The frontotemporal dementias in a tertiary referral center: classification and demographic characteristics in a series of 232 cases.

BACKGROUND: Frontotemporal lobar degeneration (FTLD) comprises of behavioral variant frontotemporal dementia (bvFTD) and primary progressive aphasia (PPA) with its 3 main variants, namely nonfluent/agrammatic (naPPA), semantic (svPPA) and logopenic (lvPPA). Recently a clinical syndrome with predominant right temporal atrophy was recognized (rvFTD). FTLD often overlaps with parkinsonism plus syndromes such as corticobasal degeneration (CBD) and progressive supranuclear palsy (PSP), as well as with motor neuron disease (FTD-MND). While FTLD syndromes were thought to be rare and difficult to diagnose ante mortem, revised diagnostic criteria as well as recent studies highlighted the plausibility of accurate clinical diagnosis.
METHODS: 232 FTLD patients were assessed from January 1, 2003 to December 31, 2010 in the Neurology Department of a tertiary referral center. Patients were classified as bvFTD, naPPA, svPPA, lvPPA, CBD/PSP and rvFTD and their demographic characteristics were analyzed.

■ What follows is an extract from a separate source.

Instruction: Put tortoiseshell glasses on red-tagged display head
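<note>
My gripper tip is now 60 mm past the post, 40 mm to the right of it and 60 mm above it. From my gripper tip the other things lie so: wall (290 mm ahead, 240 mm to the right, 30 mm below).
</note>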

RESULTS: From the 232 patients, 111 (47.8%) were diagnosed with bvFTD, 56 (24.1%) with naPPA, 21 (9.1%) with svPPA, 6 (2.6%) with lvPPA, 20 (8.6%) with CBD or PSP and 18 (7.8%) with rvFTD. 44% of the patients were under 65 years old at onset of symptoms, while only 4.3% reported family history of dementia. FTLD subgroups did not differ with respect to demographic characteristics, but early onset cases had higher educational level. DISCUSSION: FTLD represents a syndrome with different but clinically distinguishable phenotypes. Cultural, educational and socioeconomic status differences might regulate patients' access to medical care and therefore influence age of reported onset and prevalence of FTLD in clinical studies. High clinical alertness and sensitive neuropsychological tests could lead to timely clinical diagnosis in a common presenile type of dementia.